** STORED DATA **
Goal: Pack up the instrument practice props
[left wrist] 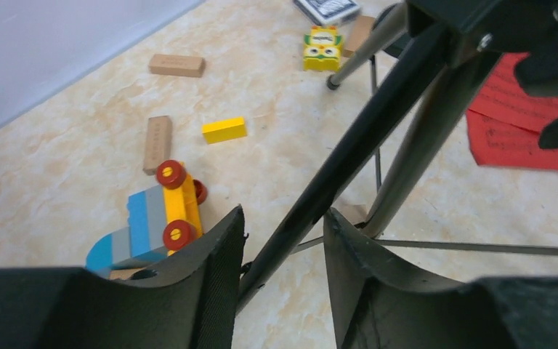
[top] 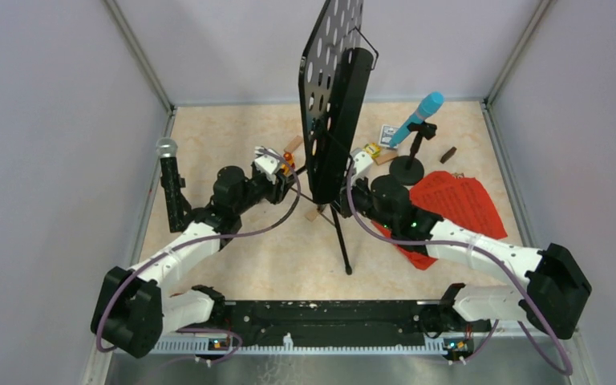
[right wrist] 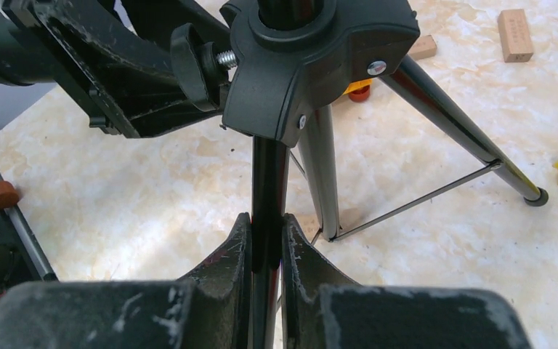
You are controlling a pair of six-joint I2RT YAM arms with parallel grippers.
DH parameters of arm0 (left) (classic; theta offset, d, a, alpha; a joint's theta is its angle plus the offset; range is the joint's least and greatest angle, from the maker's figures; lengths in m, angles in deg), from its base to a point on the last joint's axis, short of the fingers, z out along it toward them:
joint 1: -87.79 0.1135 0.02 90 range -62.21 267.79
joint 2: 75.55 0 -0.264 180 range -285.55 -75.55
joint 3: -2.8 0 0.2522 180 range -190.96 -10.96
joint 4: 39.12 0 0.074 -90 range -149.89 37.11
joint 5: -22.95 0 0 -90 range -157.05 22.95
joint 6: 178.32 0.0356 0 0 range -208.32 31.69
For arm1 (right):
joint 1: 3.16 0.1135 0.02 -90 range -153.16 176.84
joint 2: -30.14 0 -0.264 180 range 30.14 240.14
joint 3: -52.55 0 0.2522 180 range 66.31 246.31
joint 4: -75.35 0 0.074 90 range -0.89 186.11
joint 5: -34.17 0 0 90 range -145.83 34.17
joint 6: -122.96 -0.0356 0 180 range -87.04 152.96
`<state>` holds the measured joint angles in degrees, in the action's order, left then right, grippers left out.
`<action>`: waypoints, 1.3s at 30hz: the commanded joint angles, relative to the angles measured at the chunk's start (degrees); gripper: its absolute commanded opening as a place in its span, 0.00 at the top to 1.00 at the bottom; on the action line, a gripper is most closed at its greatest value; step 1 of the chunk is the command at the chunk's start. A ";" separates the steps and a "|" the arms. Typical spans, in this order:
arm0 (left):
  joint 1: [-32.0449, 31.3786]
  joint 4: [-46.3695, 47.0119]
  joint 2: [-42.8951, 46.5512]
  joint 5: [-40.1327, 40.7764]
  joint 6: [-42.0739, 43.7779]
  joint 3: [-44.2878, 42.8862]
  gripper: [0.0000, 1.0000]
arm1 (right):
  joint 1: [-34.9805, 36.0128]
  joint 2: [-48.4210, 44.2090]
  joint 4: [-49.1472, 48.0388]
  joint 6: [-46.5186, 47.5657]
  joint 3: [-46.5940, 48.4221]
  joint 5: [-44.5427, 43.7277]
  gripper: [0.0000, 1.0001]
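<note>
The black hole-punched music desk (top: 333,80) stands on its tripod legs (top: 341,241) mid-table. My left gripper (left wrist: 283,214) is open, and one slanted leg (left wrist: 363,138) passes between its fingers. My right gripper (right wrist: 267,218) is shut on another leg (right wrist: 267,174), just below the tripod hub (right wrist: 312,58). In the top view the left gripper (top: 283,170) and right gripper (top: 358,167) flank the stand. The red sheet-music pages (top: 457,200) lie to the right. The blue microphone (top: 419,117) sits in a round-based holder (top: 407,169). The black silver-headed microphone (top: 168,172) stands upright at the far left.
A colourful toy vehicle (left wrist: 156,222) lies on its side beside my left fingers. Wooden blocks (left wrist: 158,143), a yellow brick (left wrist: 224,129) and an owl block (left wrist: 322,48) are scattered behind the stand. Grey walls close in three sides.
</note>
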<state>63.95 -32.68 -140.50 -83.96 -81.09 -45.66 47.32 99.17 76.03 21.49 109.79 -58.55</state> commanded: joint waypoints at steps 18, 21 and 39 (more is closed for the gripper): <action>-1.55 5.77 5.26 -22.98 -10.58 0.59 1.00 | -0.13 -7.95 -11.46 15.25 -1.72 -1.78 1.00; -2.68 3.33 8.20 -21.42 -10.49 0.35 1.00 | -0.13 -8.19 -14.72 15.59 -2.14 -0.43 1.00; -20.44 15.03 10.86 -5.47 -16.60 10.37 1.00 | 4.89 -13.85 -29.98 17.90 -21.20 -3.65 1.00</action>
<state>47.12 -28.57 -130.27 -84.48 -88.89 -38.40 51.21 85.51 50.63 35.50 91.26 -59.31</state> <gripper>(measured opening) 0.076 0.089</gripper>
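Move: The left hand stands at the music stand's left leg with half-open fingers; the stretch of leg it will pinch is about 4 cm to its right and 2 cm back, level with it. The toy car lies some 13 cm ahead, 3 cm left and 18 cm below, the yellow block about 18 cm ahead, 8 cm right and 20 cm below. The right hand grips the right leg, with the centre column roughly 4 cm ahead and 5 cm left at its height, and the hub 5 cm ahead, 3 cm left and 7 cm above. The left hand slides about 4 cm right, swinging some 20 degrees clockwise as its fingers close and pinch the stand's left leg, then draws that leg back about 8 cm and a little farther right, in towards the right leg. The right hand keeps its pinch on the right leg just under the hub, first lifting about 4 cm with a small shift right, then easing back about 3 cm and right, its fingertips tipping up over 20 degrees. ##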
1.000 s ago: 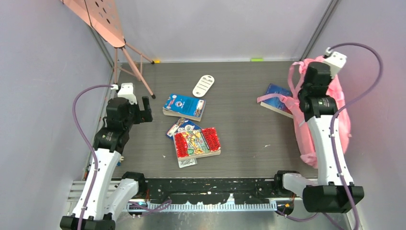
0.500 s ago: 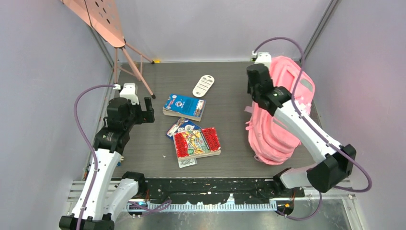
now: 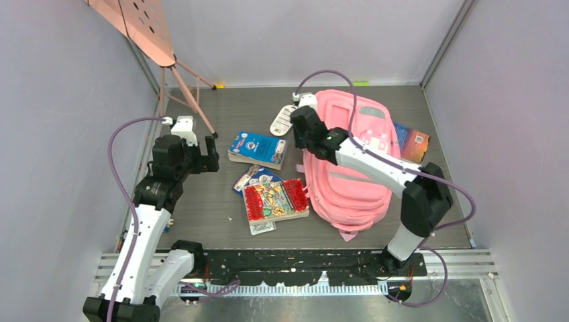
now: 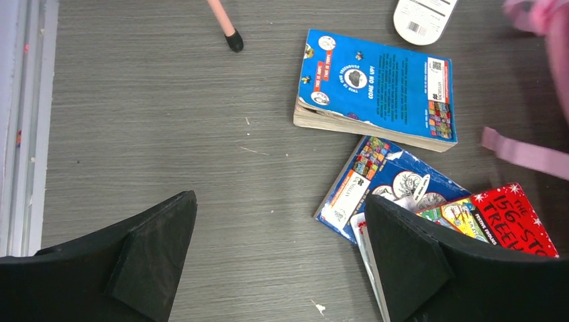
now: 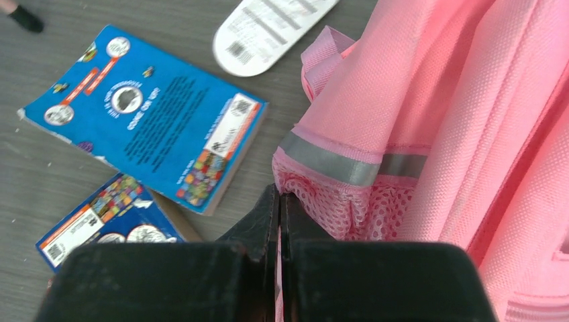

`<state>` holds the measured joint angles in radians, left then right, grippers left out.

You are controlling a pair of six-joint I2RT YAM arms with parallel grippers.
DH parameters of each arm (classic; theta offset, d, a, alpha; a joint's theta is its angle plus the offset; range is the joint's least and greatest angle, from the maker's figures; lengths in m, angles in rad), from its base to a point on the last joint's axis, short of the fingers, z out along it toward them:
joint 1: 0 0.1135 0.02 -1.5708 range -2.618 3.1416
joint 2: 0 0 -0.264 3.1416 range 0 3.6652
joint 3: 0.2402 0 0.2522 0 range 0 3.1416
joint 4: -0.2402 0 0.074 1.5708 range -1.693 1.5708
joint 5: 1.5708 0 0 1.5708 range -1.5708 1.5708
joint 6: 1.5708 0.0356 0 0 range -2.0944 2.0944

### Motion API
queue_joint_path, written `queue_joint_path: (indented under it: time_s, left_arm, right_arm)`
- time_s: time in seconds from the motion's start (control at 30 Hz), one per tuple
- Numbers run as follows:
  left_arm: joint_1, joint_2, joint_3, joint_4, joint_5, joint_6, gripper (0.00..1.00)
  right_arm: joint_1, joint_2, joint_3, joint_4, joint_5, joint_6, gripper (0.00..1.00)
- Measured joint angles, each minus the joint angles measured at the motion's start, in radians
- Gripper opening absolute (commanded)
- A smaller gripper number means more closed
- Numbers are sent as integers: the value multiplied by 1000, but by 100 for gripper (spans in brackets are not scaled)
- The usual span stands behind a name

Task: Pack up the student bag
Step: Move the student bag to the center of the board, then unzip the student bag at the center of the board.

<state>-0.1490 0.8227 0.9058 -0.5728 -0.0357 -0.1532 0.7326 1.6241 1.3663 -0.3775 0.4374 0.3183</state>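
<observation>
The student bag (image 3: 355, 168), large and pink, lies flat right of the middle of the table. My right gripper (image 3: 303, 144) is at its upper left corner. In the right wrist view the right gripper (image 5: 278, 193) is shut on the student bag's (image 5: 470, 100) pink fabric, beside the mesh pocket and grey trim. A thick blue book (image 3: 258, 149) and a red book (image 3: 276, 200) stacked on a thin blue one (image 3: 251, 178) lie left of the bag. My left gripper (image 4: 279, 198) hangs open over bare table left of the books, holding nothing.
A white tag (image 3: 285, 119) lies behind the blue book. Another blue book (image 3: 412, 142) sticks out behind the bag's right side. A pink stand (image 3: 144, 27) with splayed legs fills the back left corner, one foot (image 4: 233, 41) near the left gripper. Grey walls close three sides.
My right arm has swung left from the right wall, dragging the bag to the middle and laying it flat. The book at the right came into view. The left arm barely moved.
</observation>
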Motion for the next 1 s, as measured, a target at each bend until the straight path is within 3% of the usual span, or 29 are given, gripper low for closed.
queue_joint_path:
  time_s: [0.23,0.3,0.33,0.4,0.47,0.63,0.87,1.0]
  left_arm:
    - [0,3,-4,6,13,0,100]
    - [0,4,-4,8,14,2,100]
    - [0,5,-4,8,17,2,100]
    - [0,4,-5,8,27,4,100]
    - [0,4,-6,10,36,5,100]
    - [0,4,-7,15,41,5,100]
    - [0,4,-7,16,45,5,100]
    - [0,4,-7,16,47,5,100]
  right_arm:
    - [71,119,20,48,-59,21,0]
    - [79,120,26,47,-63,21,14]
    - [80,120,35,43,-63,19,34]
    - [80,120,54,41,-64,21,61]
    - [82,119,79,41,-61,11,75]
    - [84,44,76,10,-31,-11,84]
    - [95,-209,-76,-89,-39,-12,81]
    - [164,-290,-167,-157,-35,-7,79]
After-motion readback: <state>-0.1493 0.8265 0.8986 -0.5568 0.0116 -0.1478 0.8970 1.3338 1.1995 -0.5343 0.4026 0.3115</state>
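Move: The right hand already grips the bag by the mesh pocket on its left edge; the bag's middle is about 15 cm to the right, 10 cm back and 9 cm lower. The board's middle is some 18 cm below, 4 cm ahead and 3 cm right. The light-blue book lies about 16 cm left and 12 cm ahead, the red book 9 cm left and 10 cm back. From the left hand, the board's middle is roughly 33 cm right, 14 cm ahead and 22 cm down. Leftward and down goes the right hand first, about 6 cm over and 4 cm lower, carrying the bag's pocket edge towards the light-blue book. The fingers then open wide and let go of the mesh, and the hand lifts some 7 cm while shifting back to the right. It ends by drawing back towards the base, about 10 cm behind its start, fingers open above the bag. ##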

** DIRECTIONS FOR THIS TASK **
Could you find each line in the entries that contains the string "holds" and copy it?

** SOLUTION TO THIS PROBLEM **
`<state>` holds the measured joint angles in degrees, in the action's order, left then right, grippers left out.
`<state>` holds the measured joint angles in radians, left then right, grippers left out.

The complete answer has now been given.